Foi sua segunda estadia na Rússia em seis meses. Terça -feira, 20 de maio, o comissário coronel Ousmane Abarchi, o ministro das Minas de Nígervisitou o pavilhão do Atom em Moscou, um grande edifício dedicado à tecnologia nuclear russa. Dois dias depois, ele estava em São Petersburgo para participar de um fórum de ecologia, após o qual conversou com o ministro da Minas da Rússia, Dmitry Tetenkin.
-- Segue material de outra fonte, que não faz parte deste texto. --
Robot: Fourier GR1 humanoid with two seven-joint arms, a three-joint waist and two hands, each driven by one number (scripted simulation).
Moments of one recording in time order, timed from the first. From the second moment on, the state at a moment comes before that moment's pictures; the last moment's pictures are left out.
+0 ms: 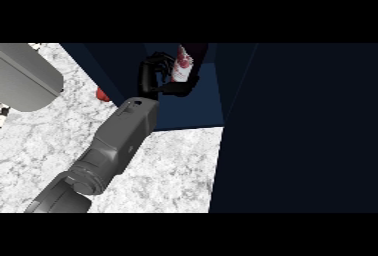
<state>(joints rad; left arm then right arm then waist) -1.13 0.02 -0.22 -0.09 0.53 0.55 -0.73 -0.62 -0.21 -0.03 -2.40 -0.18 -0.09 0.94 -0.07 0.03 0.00</state>
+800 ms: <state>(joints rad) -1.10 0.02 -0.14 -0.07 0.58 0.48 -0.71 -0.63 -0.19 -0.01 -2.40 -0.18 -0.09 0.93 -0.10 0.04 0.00</state>
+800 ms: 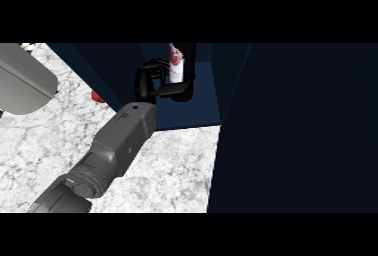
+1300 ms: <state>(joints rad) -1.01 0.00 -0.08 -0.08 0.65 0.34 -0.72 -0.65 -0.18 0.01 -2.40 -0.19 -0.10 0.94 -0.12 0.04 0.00</state>
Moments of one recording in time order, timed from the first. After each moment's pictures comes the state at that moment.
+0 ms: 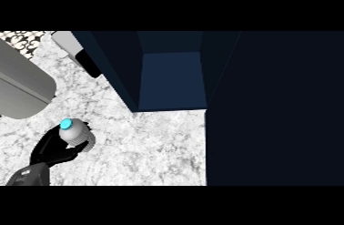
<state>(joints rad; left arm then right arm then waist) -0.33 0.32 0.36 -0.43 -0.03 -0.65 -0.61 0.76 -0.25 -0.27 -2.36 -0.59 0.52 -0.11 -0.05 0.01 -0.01</state>
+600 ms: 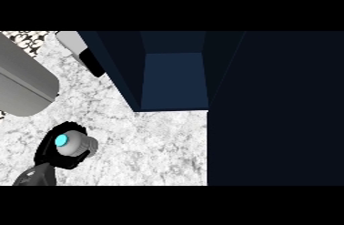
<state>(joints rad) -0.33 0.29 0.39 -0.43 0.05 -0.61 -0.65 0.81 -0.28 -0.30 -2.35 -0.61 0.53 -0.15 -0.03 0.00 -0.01</state>
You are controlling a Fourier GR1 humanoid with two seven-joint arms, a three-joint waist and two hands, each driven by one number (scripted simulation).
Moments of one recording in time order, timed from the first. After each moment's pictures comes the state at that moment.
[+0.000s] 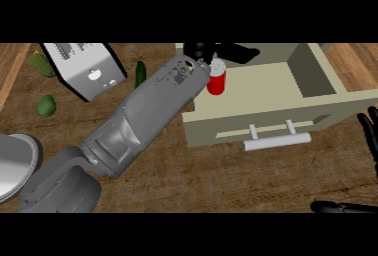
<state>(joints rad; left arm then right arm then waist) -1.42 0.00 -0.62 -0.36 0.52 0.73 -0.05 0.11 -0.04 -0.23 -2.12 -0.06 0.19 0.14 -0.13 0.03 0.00</state>
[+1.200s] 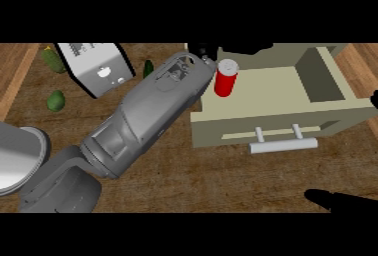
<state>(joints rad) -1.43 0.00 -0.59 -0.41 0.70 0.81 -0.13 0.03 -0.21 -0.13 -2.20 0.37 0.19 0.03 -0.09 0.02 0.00</state>
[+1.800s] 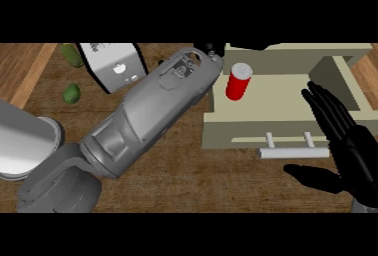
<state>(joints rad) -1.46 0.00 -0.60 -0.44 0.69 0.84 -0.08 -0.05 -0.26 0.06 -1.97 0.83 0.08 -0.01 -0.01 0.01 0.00</state>
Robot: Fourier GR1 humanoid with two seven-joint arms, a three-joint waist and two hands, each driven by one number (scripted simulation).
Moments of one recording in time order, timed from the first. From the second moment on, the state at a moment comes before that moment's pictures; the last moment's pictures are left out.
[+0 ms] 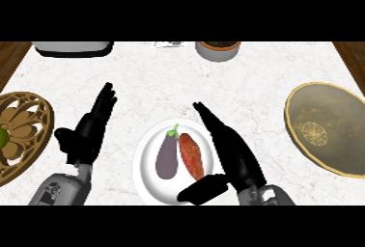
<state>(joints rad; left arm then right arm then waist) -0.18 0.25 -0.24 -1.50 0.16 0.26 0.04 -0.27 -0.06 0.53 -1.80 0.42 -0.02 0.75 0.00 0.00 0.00</state>
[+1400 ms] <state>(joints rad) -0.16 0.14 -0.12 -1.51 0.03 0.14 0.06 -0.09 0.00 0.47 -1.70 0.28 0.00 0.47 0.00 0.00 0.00</state>
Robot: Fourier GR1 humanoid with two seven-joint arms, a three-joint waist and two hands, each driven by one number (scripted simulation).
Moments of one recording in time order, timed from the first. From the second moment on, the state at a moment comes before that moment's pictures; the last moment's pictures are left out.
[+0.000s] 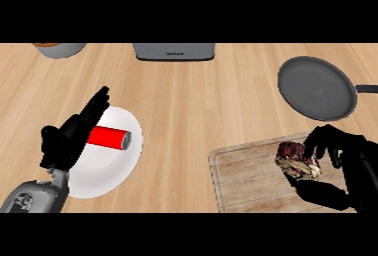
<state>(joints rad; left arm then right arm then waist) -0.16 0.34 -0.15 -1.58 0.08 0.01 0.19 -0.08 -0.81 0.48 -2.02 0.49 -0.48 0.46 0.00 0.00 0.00</state>
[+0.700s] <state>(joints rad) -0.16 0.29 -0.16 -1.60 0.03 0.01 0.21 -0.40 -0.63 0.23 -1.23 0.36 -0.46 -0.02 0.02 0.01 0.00</state>
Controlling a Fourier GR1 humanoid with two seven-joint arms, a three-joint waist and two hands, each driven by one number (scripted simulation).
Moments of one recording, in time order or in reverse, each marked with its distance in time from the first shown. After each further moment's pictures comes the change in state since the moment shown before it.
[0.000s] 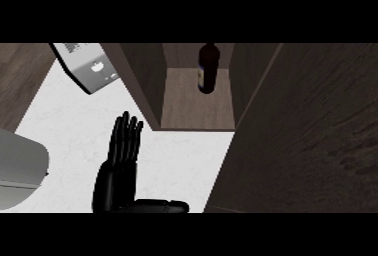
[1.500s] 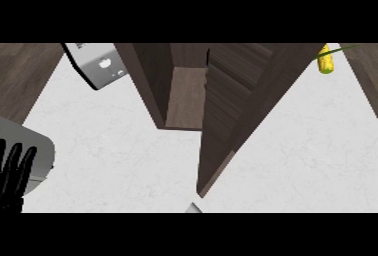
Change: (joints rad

Os dois homens mencionaram a cooperação de mineração entre seus dois países, especialmente no campo do urânio, dos quais o Níger é um dos principais produtores do mundo.

Nos últimos meses, as reuniões entre autoridades russas e nigerianas relacionadas à sua colaboração nesse setor estratégico estão aumentando. Moscow intends to take advantage of the space left vacant by France, which has become persona non grata since General Abdourahamane Tiani’s junta took power in Niamey, in July 2023. Collateral victim of this putsch: the company Orano, ex-AREVA, more than 90 % owned by the State and which provided French nuclear power plants with Nigerian uranium since 1971. 2012 and 2022, out of the 88.200 toneladas de urânio natural importado na França, 20 % vieram do Níger.